> [Work item]
From the listing below, set down exactly the lines between the one holding "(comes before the" and the one holding "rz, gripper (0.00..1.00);", inclusive. No other line is wanted.

> [Data to process]
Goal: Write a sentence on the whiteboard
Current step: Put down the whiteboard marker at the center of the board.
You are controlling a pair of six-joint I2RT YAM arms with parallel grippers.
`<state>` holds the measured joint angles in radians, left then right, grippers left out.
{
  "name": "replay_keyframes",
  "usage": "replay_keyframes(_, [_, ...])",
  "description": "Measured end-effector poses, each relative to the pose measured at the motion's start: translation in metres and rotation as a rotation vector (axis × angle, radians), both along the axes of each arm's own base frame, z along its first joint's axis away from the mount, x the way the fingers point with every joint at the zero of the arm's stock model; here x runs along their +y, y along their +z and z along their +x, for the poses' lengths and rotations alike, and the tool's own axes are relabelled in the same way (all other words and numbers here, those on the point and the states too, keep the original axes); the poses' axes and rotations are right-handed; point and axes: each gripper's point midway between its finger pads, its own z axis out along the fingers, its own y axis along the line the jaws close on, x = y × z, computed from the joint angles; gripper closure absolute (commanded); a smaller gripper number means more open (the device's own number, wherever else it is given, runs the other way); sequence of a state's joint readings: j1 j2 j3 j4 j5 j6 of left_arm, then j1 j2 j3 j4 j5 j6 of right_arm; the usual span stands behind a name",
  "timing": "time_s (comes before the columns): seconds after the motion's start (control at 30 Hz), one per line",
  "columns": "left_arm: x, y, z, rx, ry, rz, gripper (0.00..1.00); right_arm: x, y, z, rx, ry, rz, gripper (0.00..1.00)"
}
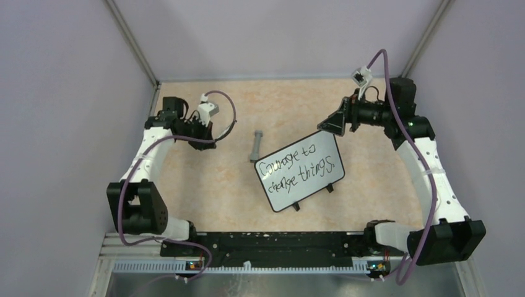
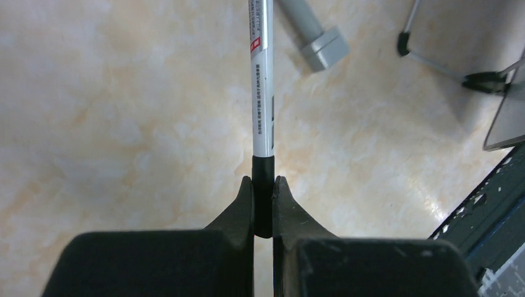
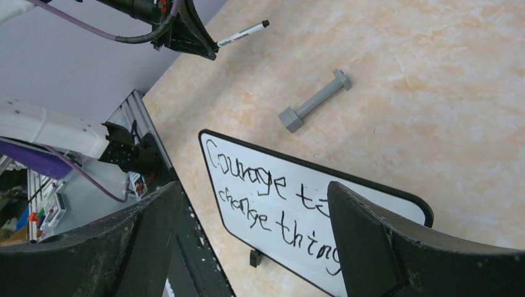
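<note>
The whiteboard (image 1: 300,176) lies tilted in the middle of the table on small black feet. The sentence (image 1: 299,166) fills it in two black handwritten lines, "Courage to change things"; both lines also show in the right wrist view (image 3: 260,198). My right gripper (image 1: 331,124) hovers above the board's far right corner, open wide with nothing between its fingers (image 3: 254,189). My left gripper (image 1: 203,141) is at the far left, away from the board, shut on the black end of a white marker (image 2: 263,93). The marker's tip points out over the table (image 3: 243,32).
A grey rod with square ends (image 1: 255,146) lies on the table just left of the board's far corner, also seen in the left wrist view (image 2: 312,34). Purple walls close in the sides and back. A black rail (image 1: 272,242) runs along the near edge.
</note>
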<state>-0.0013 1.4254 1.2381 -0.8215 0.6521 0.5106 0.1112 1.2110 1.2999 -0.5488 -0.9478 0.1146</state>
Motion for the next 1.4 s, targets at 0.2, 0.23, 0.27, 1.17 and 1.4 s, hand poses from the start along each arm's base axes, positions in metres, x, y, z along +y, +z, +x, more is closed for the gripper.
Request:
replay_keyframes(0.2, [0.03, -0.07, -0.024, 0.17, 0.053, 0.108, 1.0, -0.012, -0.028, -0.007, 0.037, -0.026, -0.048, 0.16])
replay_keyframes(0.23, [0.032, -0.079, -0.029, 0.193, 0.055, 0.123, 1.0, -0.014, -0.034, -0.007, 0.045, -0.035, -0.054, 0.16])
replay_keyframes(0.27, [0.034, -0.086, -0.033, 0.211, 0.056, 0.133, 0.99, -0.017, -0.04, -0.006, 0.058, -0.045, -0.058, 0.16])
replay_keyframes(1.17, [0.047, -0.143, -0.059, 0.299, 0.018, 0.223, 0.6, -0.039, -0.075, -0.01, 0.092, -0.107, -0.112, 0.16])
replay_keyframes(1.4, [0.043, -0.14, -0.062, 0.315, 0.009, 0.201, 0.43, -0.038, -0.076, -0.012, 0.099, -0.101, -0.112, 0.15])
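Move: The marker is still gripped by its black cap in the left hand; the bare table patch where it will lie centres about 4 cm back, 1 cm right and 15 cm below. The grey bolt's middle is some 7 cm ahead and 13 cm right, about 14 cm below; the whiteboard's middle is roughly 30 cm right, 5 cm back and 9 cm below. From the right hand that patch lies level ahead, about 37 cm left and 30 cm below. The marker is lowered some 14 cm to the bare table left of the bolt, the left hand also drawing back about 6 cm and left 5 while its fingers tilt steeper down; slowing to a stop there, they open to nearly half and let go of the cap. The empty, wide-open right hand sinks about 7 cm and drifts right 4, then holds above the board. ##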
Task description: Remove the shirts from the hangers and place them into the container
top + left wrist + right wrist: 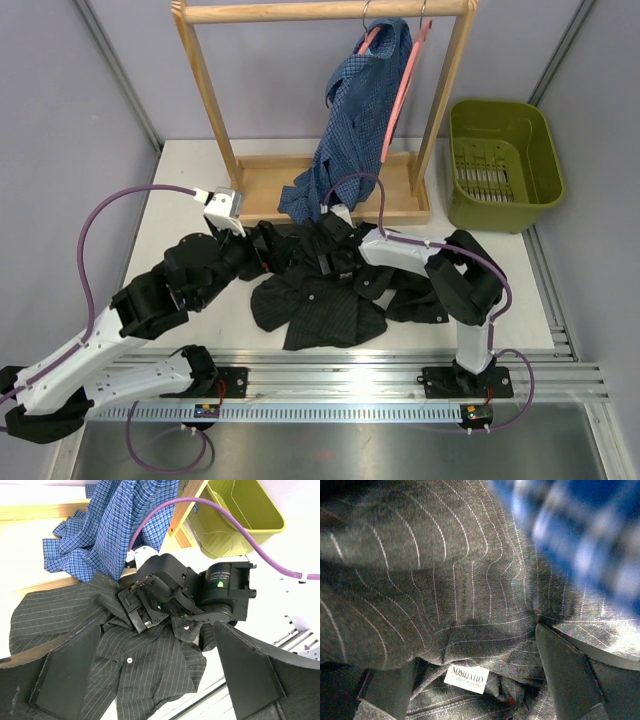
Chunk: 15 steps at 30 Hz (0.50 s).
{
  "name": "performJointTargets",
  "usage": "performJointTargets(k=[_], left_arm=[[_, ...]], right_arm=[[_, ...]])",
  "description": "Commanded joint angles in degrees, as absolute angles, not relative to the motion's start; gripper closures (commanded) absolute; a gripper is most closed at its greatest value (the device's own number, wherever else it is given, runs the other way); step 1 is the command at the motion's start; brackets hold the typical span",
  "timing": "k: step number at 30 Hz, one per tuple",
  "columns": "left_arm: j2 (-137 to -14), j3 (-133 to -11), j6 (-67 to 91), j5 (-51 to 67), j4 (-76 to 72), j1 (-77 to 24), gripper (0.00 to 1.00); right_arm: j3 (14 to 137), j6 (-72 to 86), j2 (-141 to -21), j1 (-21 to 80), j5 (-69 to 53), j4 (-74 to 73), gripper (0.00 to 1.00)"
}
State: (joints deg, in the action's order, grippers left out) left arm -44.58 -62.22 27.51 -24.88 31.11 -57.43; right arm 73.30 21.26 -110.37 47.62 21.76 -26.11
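Observation:
The black striped shirt point(320, 305) lies crumpled on the table in front of the rack. My left gripper point(280, 250) hovers open over its left part, with striped cloth point(150, 665) between the wide fingers point(65, 675). My right gripper point(325, 250) is open and pressed down into the collar area, where a white label point(465, 678) shows between its fingers point(565, 680). The blue checked shirt point(350, 120) hangs from a pink hanger point(372, 38), its hem draped on the rack base. A second pink hanger point(405, 90) hangs bare. The olive-green container point(535, 190) stands at the right.
The light wooden rack point(210, 90) stands at the back of the table, with its base board point(265, 185) just behind both grippers. The right gripper's black body point(170, 595) and purple cable point(260, 555) fill the left wrist view. A metal rail point(340, 365) runs along the near edge.

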Motion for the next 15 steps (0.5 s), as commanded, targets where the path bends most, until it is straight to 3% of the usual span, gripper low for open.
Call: performJointTargets(k=[1,5,7,8,9,12,13,15], left_arm=[[-43.9,-62.3,28.0,-25.8,29.1,-57.3,0.01],[-44.5,-62.1,27.9,-25.6,28.7,-57.4,0.01],[-44.7,-62.1,28.0,-25.5,28.6,-57.4,0.01],[-44.9,-62.1,28.0,-25.4,28.6,-57.4,0.01],[-44.8,-62.0,28.1,-25.4,28.8,-57.4,0.01],[-44.5,-62.0,28.1,-25.8,29.2,-57.4,0.01],[-44.4,-61.9,28.3,-25.9,29.3,-57.4,0.01],[-44.1,-61.7,28.2,-26.2,29.3,-57.4,0.01]], right_arm=[[70.3,24.2,-105.9,48.1,17.6,-23.5,0.00],[65.6,25.7,-104.1,48.9,14.4,-22.0,0.01],[64.7,26.6,-105.3,49.0,13.3,-21.5,0.11],[63.9,27.1,-105.6,49.1,12.0,-21.4,0.20],[63.4,27.5,-105.9,49.4,11.1,-21.0,0.45],[62.1,28.7,-106.0,50.8,8.9,-20.5,0.81],[61.8,29.2,-105.4,51.2,9.1,-20.8,0.97],[61.3,30.3,-104.3,52.3,10.7,-21.7,1.00]])
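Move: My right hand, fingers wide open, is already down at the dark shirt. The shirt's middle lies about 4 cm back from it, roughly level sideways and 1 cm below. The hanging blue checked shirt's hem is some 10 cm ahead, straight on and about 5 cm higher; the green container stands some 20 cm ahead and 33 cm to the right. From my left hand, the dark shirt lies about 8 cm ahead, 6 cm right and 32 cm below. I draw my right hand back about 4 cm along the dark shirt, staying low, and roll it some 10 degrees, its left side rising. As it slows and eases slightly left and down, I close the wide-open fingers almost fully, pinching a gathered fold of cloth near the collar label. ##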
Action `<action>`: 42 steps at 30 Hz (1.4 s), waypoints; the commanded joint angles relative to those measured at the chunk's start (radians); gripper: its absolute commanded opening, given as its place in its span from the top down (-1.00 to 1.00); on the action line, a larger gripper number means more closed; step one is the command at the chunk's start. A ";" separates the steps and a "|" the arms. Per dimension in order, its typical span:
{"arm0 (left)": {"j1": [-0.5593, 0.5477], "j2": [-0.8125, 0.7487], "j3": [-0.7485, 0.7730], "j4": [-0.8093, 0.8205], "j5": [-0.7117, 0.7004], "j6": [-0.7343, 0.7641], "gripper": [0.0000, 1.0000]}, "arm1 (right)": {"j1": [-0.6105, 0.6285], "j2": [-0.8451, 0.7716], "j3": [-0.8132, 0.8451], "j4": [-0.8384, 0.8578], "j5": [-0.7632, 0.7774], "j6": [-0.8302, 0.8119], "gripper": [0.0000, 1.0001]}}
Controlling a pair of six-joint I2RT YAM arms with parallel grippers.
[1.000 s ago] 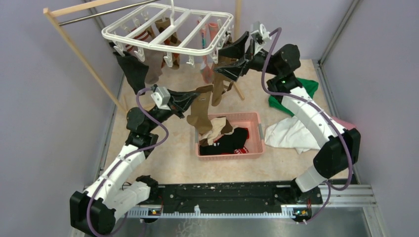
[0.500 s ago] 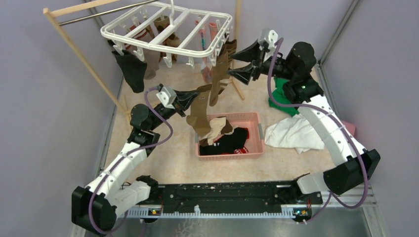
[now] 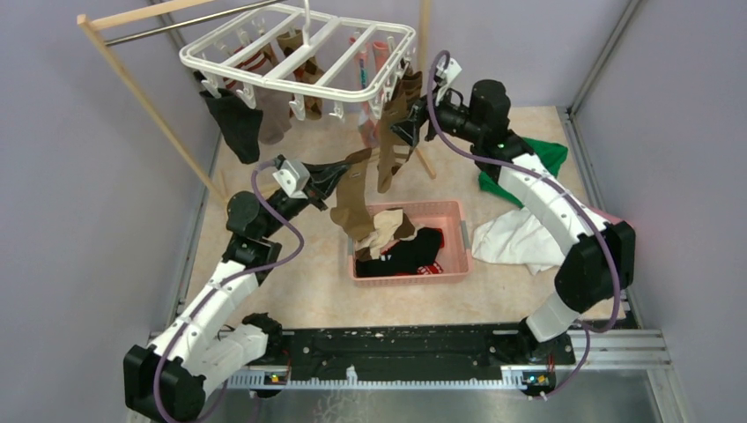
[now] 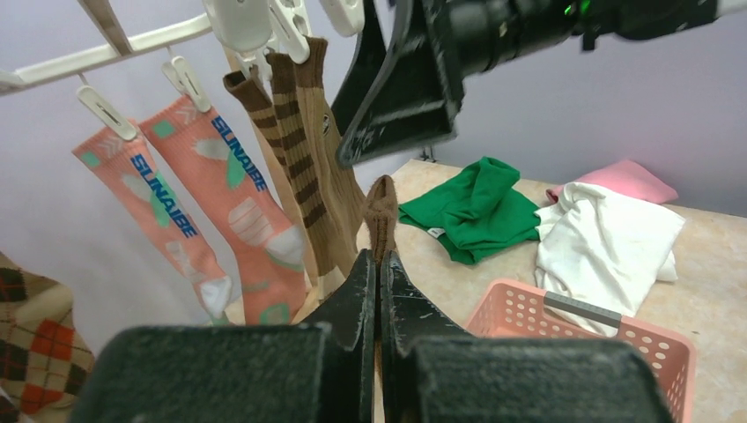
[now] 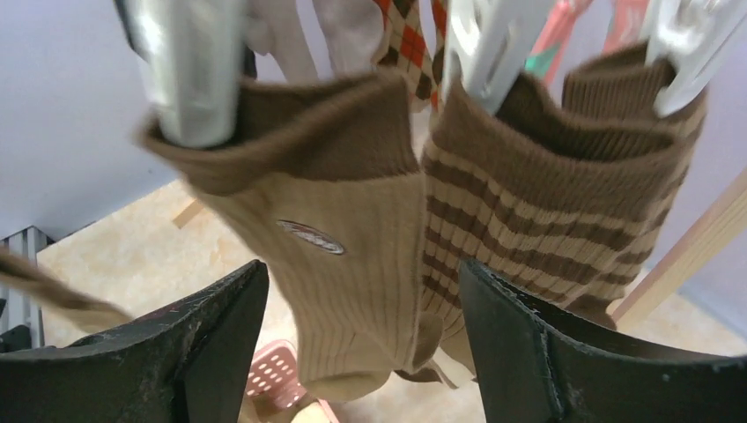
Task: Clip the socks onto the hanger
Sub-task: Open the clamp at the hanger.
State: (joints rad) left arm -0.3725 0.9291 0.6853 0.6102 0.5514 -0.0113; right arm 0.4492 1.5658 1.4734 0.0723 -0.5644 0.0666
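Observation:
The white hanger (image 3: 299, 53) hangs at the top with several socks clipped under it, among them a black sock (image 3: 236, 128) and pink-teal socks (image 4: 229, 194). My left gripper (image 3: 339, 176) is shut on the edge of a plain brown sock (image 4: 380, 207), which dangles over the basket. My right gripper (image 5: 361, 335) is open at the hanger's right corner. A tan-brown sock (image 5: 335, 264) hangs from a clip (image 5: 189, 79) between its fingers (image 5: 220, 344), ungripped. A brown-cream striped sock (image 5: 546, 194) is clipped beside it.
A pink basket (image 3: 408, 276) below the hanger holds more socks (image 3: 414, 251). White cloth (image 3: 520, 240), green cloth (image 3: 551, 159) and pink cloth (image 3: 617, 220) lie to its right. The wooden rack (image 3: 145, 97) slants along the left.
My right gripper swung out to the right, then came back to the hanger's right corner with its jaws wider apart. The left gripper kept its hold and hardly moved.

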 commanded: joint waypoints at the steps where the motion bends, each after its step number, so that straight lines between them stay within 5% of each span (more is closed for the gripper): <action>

> [Response to the exercise]
  "timing": "time_s (comes before the columns): seconds after the motion's start (control at 30 Hz), one per line",
  "columns": "left_arm: x, y, z, rx, ry, rz, gripper (0.00..1.00); right_arm: x, y, z, rx, ry, rz, gripper (0.00..1.00)"

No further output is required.